[EXERCISE GOAL] Would you please return every line from the listing that contains the word "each"?

[COLLECTED MATERIAL]
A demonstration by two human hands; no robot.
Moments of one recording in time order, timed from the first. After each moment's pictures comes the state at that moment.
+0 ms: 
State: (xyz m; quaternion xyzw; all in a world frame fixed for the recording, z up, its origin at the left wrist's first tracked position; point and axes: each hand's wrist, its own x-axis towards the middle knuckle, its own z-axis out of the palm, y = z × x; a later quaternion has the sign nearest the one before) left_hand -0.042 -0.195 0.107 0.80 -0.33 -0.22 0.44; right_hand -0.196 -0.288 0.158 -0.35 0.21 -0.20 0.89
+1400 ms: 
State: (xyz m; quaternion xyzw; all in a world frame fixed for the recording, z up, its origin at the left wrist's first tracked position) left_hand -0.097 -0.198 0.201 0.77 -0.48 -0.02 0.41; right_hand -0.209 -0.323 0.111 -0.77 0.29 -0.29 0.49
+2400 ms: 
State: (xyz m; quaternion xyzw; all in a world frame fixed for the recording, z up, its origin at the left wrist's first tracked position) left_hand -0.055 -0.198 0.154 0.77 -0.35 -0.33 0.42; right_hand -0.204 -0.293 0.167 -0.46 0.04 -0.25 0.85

[EXERCISE RESPONSE]
Moments of one recording in time order, timed from the first. After each moment's pictures comes the state at that moment.
State: (xyz m; quaternion xyzw; all in a world frame fixed for the recording, z up, its origin at the left wrist's first tracked position; point and axes: each hand's wrist, its own x-axis towards the middle knuckle, its own z-axis out of the palm, y = z × x; a later quaternion has the sign nearest the one before) left_hand -0.042 -0.195 0.107 0.80 -0.33 -0.22 0.44; right_hand -0.196 -0.288 0.158 -0.35 0.21 -0.20 0.89

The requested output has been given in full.